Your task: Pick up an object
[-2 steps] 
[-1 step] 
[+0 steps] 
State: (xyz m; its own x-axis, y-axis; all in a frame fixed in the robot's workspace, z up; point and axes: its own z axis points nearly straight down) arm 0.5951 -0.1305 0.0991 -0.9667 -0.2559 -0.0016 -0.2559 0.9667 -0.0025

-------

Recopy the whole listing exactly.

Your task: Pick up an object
[-2 steps] 
[-1 step] 
[+0 steps] 
State: (xyz m; its own x-axis, y-axis; all in a frame fixed in the robot's workspace, z up; point and axes: its own z axis points nearly straight down) arm 0.5951 -0.1305 0.0991 -0.9667 -0.2559 -0.0016 -0.2559 0.9667 -0.0025

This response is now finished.